[TASK INSTRUCTIONS]
Once you find a line containing the word "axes" in the entries below, copy it.

Data entries:
┌──

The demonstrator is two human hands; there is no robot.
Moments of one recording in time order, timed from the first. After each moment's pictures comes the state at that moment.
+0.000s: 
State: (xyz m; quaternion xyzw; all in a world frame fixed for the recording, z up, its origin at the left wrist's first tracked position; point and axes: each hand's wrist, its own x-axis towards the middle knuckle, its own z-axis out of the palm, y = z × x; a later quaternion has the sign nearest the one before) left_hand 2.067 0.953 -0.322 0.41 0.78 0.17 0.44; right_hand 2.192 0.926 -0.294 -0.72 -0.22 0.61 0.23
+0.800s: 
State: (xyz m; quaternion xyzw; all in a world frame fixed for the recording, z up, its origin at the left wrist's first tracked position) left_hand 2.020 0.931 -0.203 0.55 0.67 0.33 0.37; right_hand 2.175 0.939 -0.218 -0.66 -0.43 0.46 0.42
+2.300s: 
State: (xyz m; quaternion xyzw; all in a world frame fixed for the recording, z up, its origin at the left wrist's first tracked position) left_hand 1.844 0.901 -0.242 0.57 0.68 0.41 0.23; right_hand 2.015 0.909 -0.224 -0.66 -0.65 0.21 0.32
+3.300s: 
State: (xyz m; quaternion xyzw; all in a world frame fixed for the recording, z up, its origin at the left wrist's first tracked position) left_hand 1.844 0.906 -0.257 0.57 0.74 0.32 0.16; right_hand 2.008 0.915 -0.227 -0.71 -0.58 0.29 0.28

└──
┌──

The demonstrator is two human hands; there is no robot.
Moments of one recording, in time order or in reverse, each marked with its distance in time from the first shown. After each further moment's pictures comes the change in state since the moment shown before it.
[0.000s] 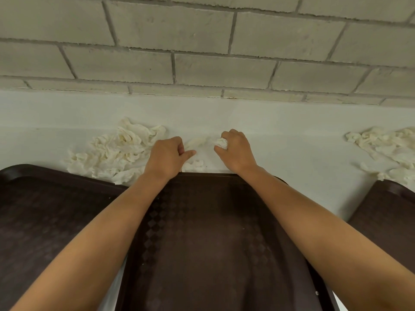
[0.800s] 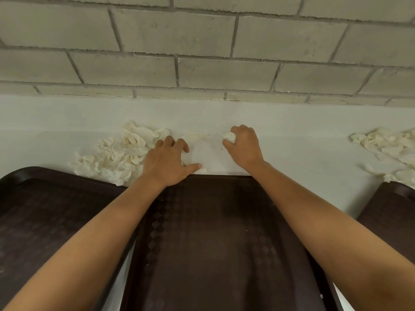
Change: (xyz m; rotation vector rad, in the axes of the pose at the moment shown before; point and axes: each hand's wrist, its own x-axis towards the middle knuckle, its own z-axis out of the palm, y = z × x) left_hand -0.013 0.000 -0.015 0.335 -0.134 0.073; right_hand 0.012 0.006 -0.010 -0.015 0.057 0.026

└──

[SOLUTION TO THIS TASK]
State: (xyz m; quaternion xyzw; all in a world frame fixed for the recording, z up, its origin at the left wrist's first tracked position; point and axes: each hand's wrist, its own x-axis towards the middle knuckle, its own z-axis out of the palm, y = z × x; a later quaternion has the sign nearest the one before) left_hand 2.067 0.953 -0.322 0.41 0.78 0.17 0.44; right_hand 2.192 0.926 -0.294 -0.72 -0.22 0.61 0.23
Change: (xyz m; rotation vector rad, in the axes of the pose at the moment shown before; point and axes: each hand's wrist, its own x-axis towards the middle knuckle, its own z-axis out of the palm, y = z × x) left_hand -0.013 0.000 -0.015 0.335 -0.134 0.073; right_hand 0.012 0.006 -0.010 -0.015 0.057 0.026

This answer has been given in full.